*** Opening of Data shown ***

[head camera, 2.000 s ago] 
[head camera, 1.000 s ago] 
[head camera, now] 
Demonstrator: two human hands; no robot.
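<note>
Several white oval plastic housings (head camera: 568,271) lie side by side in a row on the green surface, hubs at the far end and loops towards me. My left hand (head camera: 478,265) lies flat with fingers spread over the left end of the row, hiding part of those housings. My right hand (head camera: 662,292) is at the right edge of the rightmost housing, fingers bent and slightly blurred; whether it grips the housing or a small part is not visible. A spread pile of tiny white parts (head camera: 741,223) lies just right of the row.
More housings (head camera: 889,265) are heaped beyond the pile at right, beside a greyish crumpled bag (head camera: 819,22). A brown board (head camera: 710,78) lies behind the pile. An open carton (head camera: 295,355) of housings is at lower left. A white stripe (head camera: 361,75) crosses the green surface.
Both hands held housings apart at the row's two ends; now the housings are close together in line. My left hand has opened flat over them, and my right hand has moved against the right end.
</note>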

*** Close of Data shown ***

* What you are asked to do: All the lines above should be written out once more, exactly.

* Output of the exercise:
[head camera, 2.000 s ago] 
[head camera, 1.000 s ago] 
[head camera, now] 
Demonstrator: two human hands; no robot.
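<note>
Several white oval plastic housings (head camera: 568,271) lie side by side in a row on the green surface, hubs at the far end and loops towards me. My left hand (head camera: 478,265) lies flat with fingers spread over the left end of the row, hiding part of those housings. My right hand (head camera: 662,292) is at the right edge of the rightmost housing, fingers bent and slightly blurred; whether it grips the housing or a small part is not visible. A spread pile of tiny white parts (head camera: 741,223) lies just right of the row.
More housings (head camera: 889,265) are heaped beyond the pile at right, beside a greyish crumpled bag (head camera: 819,22). A brown board (head camera: 710,78) lies behind the pile. An open carton (head camera: 295,355) of housings is at lower left. A white stripe (head camera: 361,75) crosses the green surface.
Both hands held housings apart at the row's two ends; now the housings are close together in line. My left hand has opened flat over them, and my right hand has moved against the right end.
</note>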

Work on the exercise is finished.